No one can accuse Bernie Sanders of not knowing his audience. Last week, alongside Rep. Ro Khanna, D-Calif., the Vermont senator unveiled the Stop Bad Employers by Zeroing Out Subsidies Act, better known as Stop BEZOS—an ambitious piece of legislation that aims, in its sponsors’ words, to kick billionaires off federal welfare.

With an unabashedly corporatist Republican Party in control of Congress and the White House, the bill is all but dead on arrival. Still, it nonetheless represents a bold if imperfect attempt to rein in runaway corporate power, a trend perhaps best exemplified by the recent trillion-dollar valuation of Amazon.

Until recently, legislators have largely overlooked the anti-competitive tendencies of the online retailer, at least in part due to its competitive pricing. Enter Lina Khan, an obscure law student who, in the words of The New York Times’ David Streitfeld, aims to “reframe decades of monopoly law.”

Khan first captured the legal community’s attention, if not its imagination, last year with “Amazon’s Antitrust Paradox”—a 93-page treatise in the Yale Law Journal that earned 146,255 hits, or citations. The paper’s thesis was simple: Amazon’s influence over the U.S. economy has far outpaced its market share. In this way, she contends, Amazon CEO Jeff Bezos has come to resemble John D. Rockefeller, who presided over the greatest oil monopoly the country has ever known.

“The issue Ms. Khan’s article really brought to the fore is this,” Streitfeld writes. “Do we trust Amazon, or any large company, to create our future?”

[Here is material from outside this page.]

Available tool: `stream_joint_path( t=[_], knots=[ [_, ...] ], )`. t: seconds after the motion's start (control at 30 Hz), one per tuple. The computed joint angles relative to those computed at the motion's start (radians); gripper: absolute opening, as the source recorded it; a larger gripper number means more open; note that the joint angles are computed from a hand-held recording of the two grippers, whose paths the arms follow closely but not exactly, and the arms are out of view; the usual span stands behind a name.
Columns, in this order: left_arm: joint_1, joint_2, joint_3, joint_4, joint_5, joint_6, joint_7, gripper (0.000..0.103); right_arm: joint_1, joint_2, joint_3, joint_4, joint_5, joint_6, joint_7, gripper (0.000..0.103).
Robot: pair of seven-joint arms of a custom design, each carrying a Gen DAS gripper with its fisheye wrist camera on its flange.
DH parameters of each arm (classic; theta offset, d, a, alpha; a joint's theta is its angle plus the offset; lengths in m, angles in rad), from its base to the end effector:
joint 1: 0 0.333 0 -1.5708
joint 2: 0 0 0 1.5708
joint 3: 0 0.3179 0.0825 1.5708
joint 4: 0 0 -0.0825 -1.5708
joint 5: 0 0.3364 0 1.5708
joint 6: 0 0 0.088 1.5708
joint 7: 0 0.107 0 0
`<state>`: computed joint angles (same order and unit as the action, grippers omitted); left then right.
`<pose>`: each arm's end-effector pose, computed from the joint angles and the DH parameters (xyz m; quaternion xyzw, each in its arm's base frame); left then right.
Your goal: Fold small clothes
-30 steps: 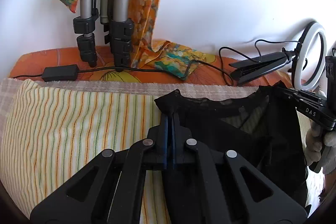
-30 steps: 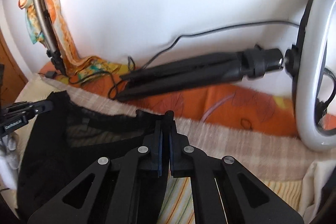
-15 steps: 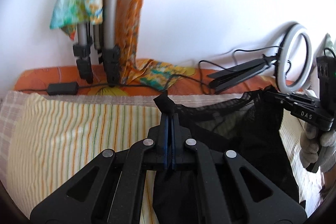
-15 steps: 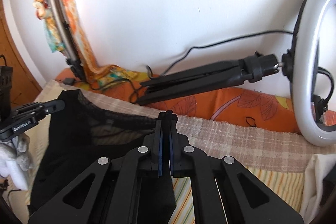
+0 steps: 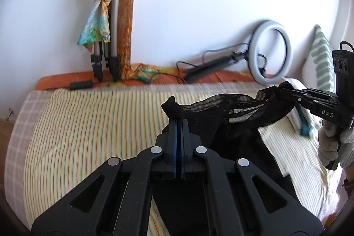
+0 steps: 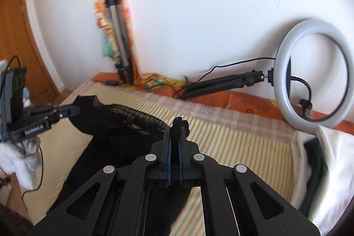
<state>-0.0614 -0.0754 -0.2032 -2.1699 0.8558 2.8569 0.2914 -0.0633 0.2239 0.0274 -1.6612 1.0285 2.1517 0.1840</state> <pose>0.4899 -0.1780 0.5251 -0.7203 0.5475 -0.3317 0.2671 0.6165 0.0115 0.5383 -0.8329 0.3068 -0.0819 0.4533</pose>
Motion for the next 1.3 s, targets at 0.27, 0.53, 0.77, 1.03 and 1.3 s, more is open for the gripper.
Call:
stream_joint_path(
  t=[0.27,0.53,0.77,1.03,1.3],
  knots=[
    [-0.048,-0.171,-0.102,-0.158,-0.052,-0.095,-0.011,0.0,-0.011,-0.227,-0.088,-0.317,0.044,-0.031,-0.17,0.003],
    [-0.094,-0.249,-0.19,-0.264,-0.118,-0.159,-0.02,0.0,0.009,-0.361,-0.159,-0.529,0.0,0.01,-0.267,0.003],
    [-0.147,-0.303,-0.223,-0.325,-0.184,-0.208,-0.007,0.0,0.025,-0.449,-0.198,-0.648,-0.051,0.061,-0.378,0.004],
    [-0.228,-0.393,-0.235,-0.4,-0.318,-0.258,0.054,0.0,-0.005,-0.462,-0.272,-0.637,-0.139,-0.074,-0.368,0.009],
    [-0.138,-0.403,-0.274,-0.41,-0.335,-0.128,-0.018,0.046,-0.008,-0.5,-0.251,-0.676,-0.101,-0.098,-0.399,0.038]
  ],
)
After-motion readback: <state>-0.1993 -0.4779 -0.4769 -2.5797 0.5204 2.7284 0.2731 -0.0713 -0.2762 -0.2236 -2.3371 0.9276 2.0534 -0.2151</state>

More than a year after its publication, the paper continues to reverberate across American academia. At the University of Pennsylvania Law School, antitrust expert Herbert Hovenkamp has written that breaking up corporations like Amazon would “quickly drive the economy back into the Stone Age, imposing hysterical costs on everyone.” Konstantin Medvedovsky, an antitrust lawyer in New York, has called Khan’s thesis “antitrust hipsterism,” as though trustbusting were a charming practice of yore.

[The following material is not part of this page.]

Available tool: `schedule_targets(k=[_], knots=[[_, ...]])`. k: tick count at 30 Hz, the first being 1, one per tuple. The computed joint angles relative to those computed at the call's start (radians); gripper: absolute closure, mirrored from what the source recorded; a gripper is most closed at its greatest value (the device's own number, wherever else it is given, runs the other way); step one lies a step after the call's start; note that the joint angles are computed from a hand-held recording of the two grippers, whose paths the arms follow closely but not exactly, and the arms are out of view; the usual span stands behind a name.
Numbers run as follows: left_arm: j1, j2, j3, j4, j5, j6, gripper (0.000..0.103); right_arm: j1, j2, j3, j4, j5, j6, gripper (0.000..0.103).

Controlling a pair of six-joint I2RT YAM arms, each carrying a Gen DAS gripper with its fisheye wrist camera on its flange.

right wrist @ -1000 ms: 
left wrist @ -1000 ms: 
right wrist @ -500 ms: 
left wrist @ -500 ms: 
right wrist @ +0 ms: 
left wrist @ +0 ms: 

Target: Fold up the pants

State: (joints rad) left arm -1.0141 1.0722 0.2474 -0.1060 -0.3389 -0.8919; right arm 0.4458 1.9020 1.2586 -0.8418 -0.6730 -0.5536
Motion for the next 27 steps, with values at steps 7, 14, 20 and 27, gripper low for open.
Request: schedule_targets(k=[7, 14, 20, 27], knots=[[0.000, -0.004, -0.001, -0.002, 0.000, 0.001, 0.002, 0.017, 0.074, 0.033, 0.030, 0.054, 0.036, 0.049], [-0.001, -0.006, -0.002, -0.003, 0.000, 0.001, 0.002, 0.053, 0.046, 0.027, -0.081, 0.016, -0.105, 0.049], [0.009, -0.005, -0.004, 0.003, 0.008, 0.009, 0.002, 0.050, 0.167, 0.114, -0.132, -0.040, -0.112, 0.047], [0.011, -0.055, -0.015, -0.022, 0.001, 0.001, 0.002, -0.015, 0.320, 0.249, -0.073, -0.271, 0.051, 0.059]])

Perhaps more tellingly, Khan’s research has earned the dismissal of Timothy Muris and Jonathan Nuechterlein, who served as Federal Trade Commission chairman and general counsel respectively. In June, the pair challenged Khan’s findings in a paper for the Social Science Research Network, arguing that Amazon has “added hundreds of billions of dollars of value to the U.S. economy” and that its innovations have provided “great benefit [to] consumers.”

Amazon couldn’t have asked for a more favorable analysis, and perhaps it didn’t. As the Times notes, both Muris and Nuechterlein acknowledge that they sought funding from the corporation for their research, and that they have advised Amazon on “a variety of antitrust issues.”

But Khan’s work has also caught the attention Rohit Chopra, the new Democratic commissioner at the FTC. In July, he asked her to be a temporary adviser to the commission ahead of hearings this fall, the first since 1995, to help determine the scope of its antitrust pursuits in an evolving economy. With Khan’s assistance, Chopra filed an official comment urging the FTC to “make rules and regulations” in order to better fulfill its mission.

“This is a moment in time that invites a movement,” Khan tells the Times. “It’s bigger than antitrust, bigger than Big Tech. It’s about whether the laws serve democratic ends.”

Slowly but surely, the Democratic Party appears to be getting the message.